Good Afternoon. I want to commend Chairman Upton for calling this hearing today on the digital television (DTV) transition, with its particular focus on consumer information and education.

Consumer education and awareness about the DTV transition will be critical for the success of any plan that ends analog television broadcasting. It is particularly troublesome that more hasn’t been done already to inform consumers about the transition. Setting up websites with information is helpful, such as the information that the FCC has put up, but we must remember the context here. We’re talking chiefly about consumers who don’t get cable, probably don’t subscribe to satellite service either. We’re talking, according to the GAO recent testimony, about some 20 million households who rely exclusively on free over-the-air television, half of whom have household incomes of under $30,000 a year. In other words, these are not likely to be people with computers at home visiting the FCC website.

In addition, we must also keep in mind the shockingly high number of consumers who continue to walk into stores every day and buy analog TV sets – sets which, to the credit of the manufacturing industry, typically last 15 to 20 years. In 1997, I offered an amendment to end the sale of analog televisions by 2001. That amendment was defeated but the FCC on its own subsequently – yet belatedly – put in place a staggered, dual “analog-digital” tuner mandate so that consumers buying sets would be able to receive digital broadcasts once analog TV ended.

Yet this delay in getting digital TVs into the market in an affordable way has significantly hindered our ability to bring the DTV transition to an orderly and timely conclusion. For instance, last year alone, in 2004, the television industry sold 31 million TV sets. Just over a million of them included digital tuners to receive digital TV signals. That means that last year, approximately 30 million TV sets were sold that had only analog TV reception capability. Let me repeat that – last year 30 million analog TV sets were sold. Those consumers who bought them were unlikely to have been told that the government intends, during the normal life of that TV set, to end analog television broadcasts. And they certainly didn’t get any warning label to that effect in the box.

This year, even with the digital tuner mandate in place, the industry still expects to sell yet another 18 million analog sets. In other words, some 48 million analog sets will have been sold in the two years prior to the year the government originally targeted – as the year for ending analog television broadcasts. So even as we explore the possibility of warning labels, we have to recognize that by the time any bill passes containing that requirement, the bulk of the tens of millions of analog sets for which such labels are most necessary have already been sold.

Given these disappointing facts, it is with dismay that we see the TV set manufacturing industry petitioning the FCC to delay yet again, implementation of parts of the dual tuner mandate scheduled for this calendar year and to push it beyond the 2005 holiday sales season when a significant number of sets are sold.
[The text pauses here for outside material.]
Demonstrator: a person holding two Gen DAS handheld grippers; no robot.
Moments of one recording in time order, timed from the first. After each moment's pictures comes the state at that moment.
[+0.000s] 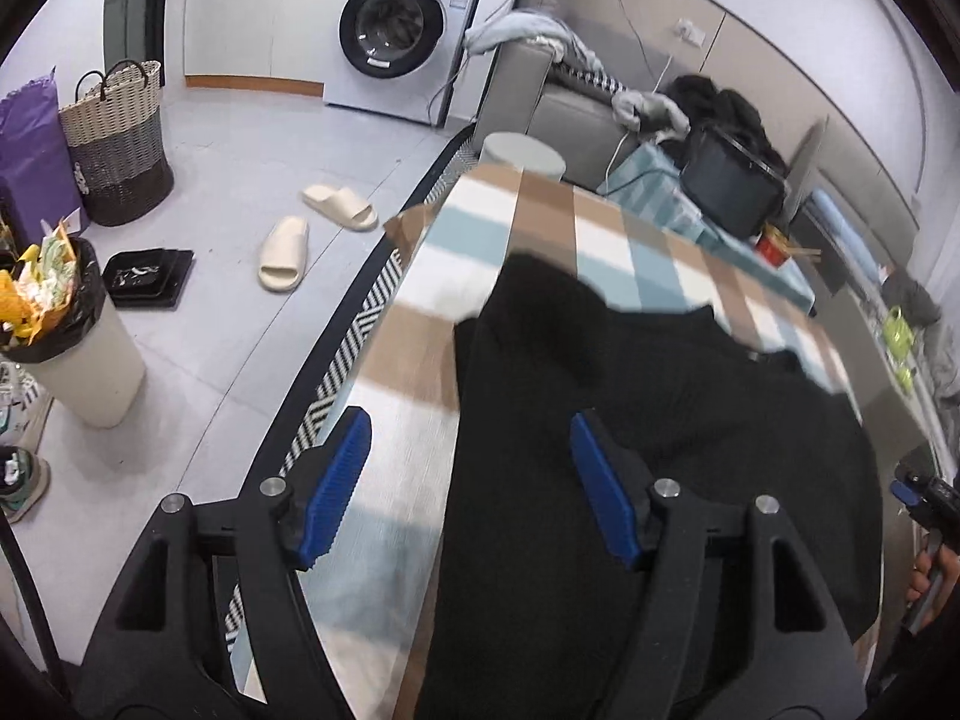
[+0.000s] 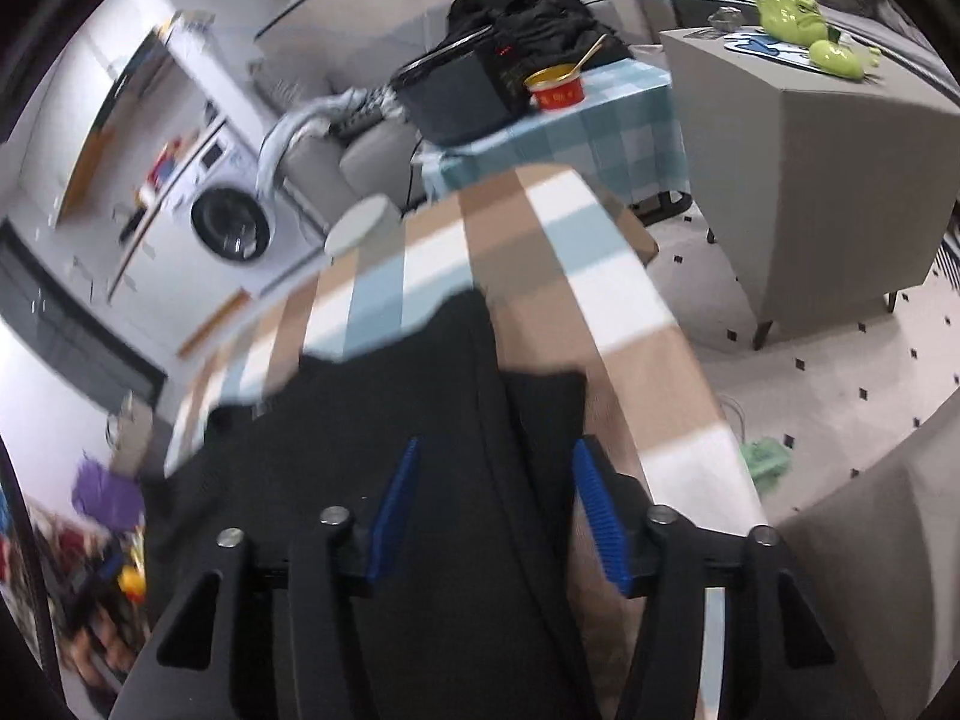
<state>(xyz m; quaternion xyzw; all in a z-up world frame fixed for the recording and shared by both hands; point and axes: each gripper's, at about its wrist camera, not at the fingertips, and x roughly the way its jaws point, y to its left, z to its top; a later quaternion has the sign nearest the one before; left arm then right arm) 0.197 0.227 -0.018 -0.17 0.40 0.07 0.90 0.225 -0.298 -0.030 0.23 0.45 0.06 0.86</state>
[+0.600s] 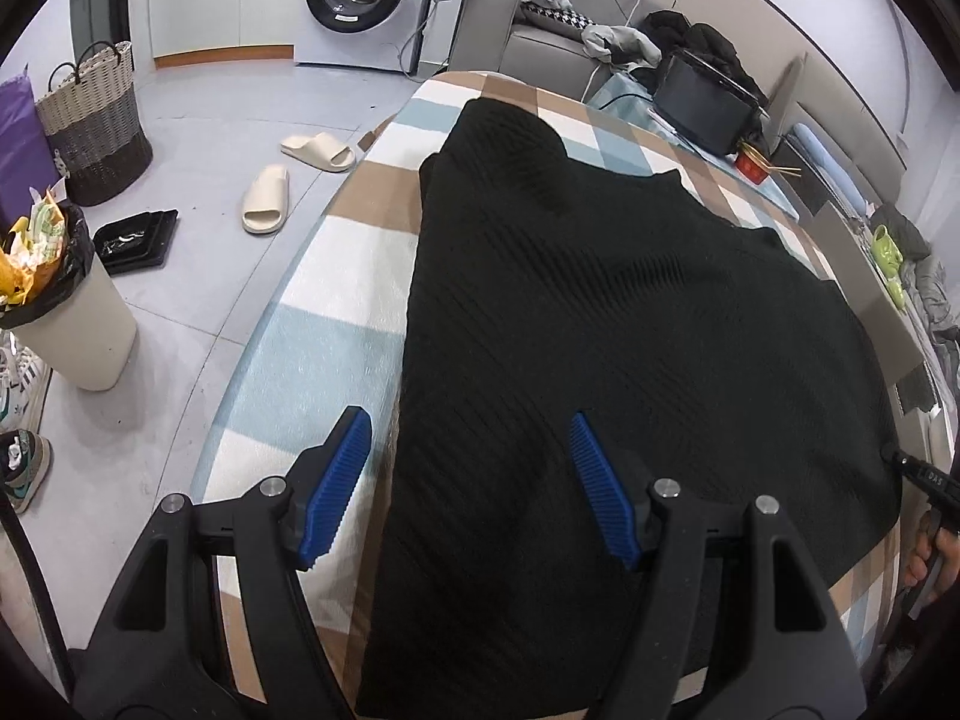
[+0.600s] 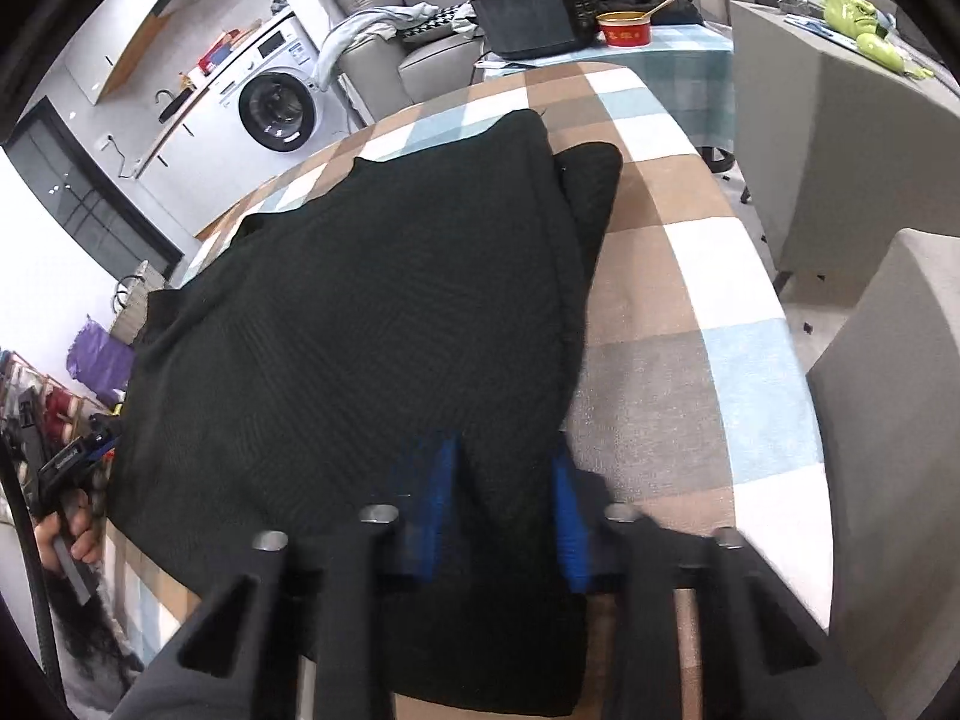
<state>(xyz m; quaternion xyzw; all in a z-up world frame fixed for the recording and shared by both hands) 0.133 0.187 -0.060 -0.15 0.45 0.03 0.88 0.134 -0.259 -0.066 0.16 0.48 0.11 0.85</state>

Any abrupt end date to the digital television transition will be difficult to implement. Yet it will be nearly impossible if consumers are not informed of the government’s intention to end the use of a technology upon which they may depend. For the elderly, the working poor, and for immigrant groups who speak foreign languages, the digital television transition may pose particular problems and contain greater risks. This timely hearing will allow us to explore these issues and again, I want to thank Chairman Upton for calling the hearing. I look forward to working with him, Chairman Barton, Ranking Member Mr. Dingell, and our other colleagues on these important issues in the weeks and months ahead.